Bizleri kitabın distopik olabileceğini düşünmeye iten mesele, gelecekte yaşayan günce sahibinin anlattığına göre onun yaşadığı çağda ölülerin gömülmemesidir. O çağda toprak ölüleri kabul etmemektedir. Ölüler gömülmez ve evin arka odasında bekletilir. Kokusundan muzdarip olunduğu için ise adeta gül kokulu parfümler boşaltılır üstlerine. Bu yüzden onlar için artık gül kokusu ölüm, ceset ve yas anlamına gelir. Herkes birbirine iyi davranır; kimse arka odasında bir ceset istememektedir çünkü.Gelecekte yaşayan günce sahibi de evinin arka odasında annesinin gül kokulu cesedi ile yaşamaktadır. Çok aciz hissettirir bu durum kendini okura.
“Ölülerimizi gömemiyoruz taya, herkes birbirine iyi davranıyor bu yüzden, kimse erkenden ölmesin, kimse kimsenin ruhunu hırpalamasın diye burada çok iyi şeyler oluyor diyenler bile var.”
“Bildiğimiz kadar bilgiyle, inandığımız kadar inançla mı tanrı’ya inanırız, beni bilin diyen, bana inanın diyen tanrı, neden bana aşık olun diye emretmemiş, aşkı emre uymaz şekilde yarattığı için mi, o ardıç ağacı tüm bunlara şahit olmak için mi biter aşığın üzerinde, her gece iman tahtamda başka bir problem çözüyorum taya, çaresizliğin de insanı aşka yaklaştıran bir tarafı olmalı, acizlik insana bilmekten ve inanmaktan daha büyük ve daha hızlı adımlar attırıyor olmalı.”

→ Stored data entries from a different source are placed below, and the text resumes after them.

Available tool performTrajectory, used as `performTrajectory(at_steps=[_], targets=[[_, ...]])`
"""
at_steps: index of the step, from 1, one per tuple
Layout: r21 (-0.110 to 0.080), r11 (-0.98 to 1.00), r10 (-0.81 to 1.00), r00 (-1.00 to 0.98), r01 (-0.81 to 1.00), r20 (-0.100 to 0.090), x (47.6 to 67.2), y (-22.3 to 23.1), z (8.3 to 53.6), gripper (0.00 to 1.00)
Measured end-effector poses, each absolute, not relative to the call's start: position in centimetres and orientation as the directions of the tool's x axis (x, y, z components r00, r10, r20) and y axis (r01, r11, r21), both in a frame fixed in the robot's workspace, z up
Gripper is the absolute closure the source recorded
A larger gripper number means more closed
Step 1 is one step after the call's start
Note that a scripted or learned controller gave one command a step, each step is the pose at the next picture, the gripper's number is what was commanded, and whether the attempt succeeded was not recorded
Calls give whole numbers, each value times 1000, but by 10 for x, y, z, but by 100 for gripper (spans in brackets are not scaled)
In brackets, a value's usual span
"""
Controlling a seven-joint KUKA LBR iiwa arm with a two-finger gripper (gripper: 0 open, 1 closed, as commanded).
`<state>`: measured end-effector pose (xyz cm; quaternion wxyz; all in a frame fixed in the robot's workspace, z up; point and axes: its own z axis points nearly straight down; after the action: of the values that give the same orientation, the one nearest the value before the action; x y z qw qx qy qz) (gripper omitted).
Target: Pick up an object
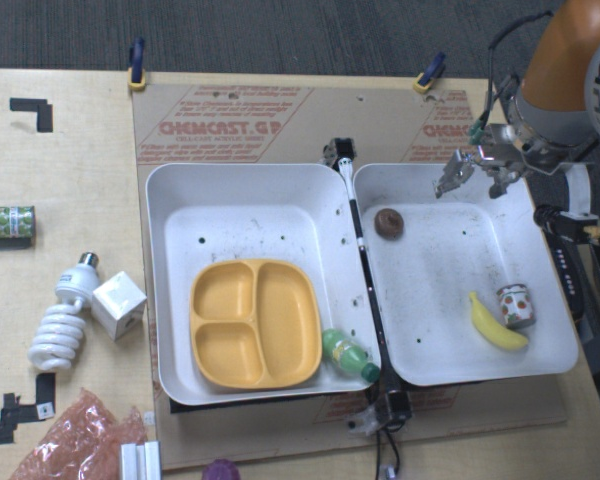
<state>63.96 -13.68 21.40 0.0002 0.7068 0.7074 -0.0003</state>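
The grey arm's two-finger gripper (477, 176) hangs over the far edge of the right white bin (432, 363), its 2 fingers spread apart with nothing between them. Of the 3 things in this bin, the small brown round object (388, 223) is nearest: it lies just to camera-left of the jaws and a little toward the camera, near the divider between the bins, and being round it offers no preferred axis for the fingers. The yellow curved banana (495, 326) lies well apart from the gripper, toward the bin's near right corner, its long axis running diagonally from upper left to lower right; a grasp there would probably need the fingers set across that line. A small white-and-red patterned can (515, 305) is touching or just beside the banana, which could crowd a grasp. The left white bin (170, 208) holds a yellow 3-compartment plastic plate (255, 323) and a green plastic bottle (348, 355), both farther off.
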Motion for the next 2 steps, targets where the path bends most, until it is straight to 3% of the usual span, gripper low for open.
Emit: performTrajectory(at_steps=[1, 2], targets=[[0, 1, 1000, -1, 1000, 0, 627, -116, 92, 0], [0, -2, 1000, 2, 1000, 0, 566, -105, 92, 0]])
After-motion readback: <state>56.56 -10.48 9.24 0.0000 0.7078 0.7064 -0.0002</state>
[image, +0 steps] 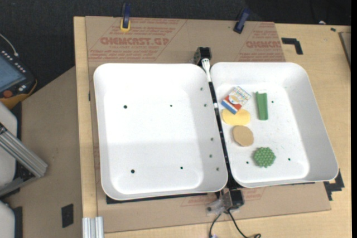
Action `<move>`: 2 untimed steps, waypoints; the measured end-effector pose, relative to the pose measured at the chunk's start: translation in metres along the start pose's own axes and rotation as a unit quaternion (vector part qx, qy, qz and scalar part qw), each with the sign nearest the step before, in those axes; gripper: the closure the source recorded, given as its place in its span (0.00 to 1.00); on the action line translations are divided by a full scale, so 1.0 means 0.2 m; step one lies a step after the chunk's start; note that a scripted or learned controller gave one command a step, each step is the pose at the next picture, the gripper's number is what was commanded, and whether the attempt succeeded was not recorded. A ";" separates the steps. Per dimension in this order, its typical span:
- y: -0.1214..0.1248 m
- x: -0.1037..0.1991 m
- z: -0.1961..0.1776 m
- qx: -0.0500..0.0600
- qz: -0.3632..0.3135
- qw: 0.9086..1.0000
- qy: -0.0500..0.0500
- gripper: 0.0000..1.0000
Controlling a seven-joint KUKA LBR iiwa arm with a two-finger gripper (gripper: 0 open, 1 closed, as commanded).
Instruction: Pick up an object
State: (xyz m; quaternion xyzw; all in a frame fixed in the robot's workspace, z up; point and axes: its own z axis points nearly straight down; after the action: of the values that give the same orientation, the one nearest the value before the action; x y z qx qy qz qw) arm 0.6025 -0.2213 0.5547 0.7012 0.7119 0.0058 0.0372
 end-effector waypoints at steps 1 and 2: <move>0.01 0.00 -0.06 -0.003 -0.001 1.000 -0.002 1.00; 0.01 0.00 -0.11 -0.005 -0.001 1.000 -0.004 1.00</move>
State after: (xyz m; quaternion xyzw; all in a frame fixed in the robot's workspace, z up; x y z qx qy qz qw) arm 0.6039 -0.2207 0.5769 0.7002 0.7125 0.0067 0.0439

DEMLENMEK İSTİYORUM DİYENLERE TAVSİYE
Belki kitabı saran yoğun bir olay sarmalı yok, fakat kitapta öyle paragraflar var ki defalarca okunur, üzerinde düşünülür. Bu, kitabı çekici kılan sebeplerden biri. Velhasıl, ben biraz demlenmek istiyorum diyenler için tavsiyemizdir.

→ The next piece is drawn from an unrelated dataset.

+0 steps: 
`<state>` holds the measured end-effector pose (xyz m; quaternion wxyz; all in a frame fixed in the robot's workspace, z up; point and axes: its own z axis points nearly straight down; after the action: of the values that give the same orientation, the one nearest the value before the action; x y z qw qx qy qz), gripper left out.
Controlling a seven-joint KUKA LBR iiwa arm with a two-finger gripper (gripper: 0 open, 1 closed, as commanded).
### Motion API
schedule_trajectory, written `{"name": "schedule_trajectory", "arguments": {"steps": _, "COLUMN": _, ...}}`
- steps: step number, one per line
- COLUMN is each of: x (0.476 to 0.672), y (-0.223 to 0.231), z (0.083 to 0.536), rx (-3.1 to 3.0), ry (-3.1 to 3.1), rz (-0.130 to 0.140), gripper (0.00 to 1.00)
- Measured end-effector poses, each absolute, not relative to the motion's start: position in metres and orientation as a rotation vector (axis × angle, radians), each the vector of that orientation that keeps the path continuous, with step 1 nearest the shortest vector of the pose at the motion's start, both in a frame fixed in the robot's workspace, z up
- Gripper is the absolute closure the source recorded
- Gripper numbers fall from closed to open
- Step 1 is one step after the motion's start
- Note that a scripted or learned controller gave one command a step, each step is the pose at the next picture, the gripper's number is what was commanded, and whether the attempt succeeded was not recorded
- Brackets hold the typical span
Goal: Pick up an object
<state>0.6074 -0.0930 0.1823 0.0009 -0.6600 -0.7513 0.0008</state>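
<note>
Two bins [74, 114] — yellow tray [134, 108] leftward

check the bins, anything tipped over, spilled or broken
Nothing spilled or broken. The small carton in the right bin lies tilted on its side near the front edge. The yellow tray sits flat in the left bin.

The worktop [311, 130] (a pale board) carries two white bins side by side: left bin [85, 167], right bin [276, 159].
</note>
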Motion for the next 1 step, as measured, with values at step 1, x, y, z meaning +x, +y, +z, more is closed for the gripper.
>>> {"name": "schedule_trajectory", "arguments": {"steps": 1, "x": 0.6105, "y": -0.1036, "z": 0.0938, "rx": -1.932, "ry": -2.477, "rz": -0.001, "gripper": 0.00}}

“Aşk geçiştirmiyor bizi, aşk bağrımızda paslı bir hançer, içimize doğru bir göz açıyor, insanın içinde bir yerlerde eksik bir parçanın olduğunu o gözle görüyoruz taya, o parça tanrının elinde, buna ben de inanıyorum, lakin parçadan tüme gitmeye inanmıyorum ben, parçalanarak tüme gitmeye inanıyorum, eksik parçam hangisi, tanrı’nın ellerinde duran parçam hangisi, bulmak için uğraşıyorum, asla vazgeçmeyeceğim, insan kendi eksikliğinde boğulmamak için başkasının eksiklerini bulur ve ona tutunur, ellerinin boş olması bu yüzdendir, benim ellerimde kayıp parçam var taya, ben dua ederken ellerimi bu yüzden açıyorum.”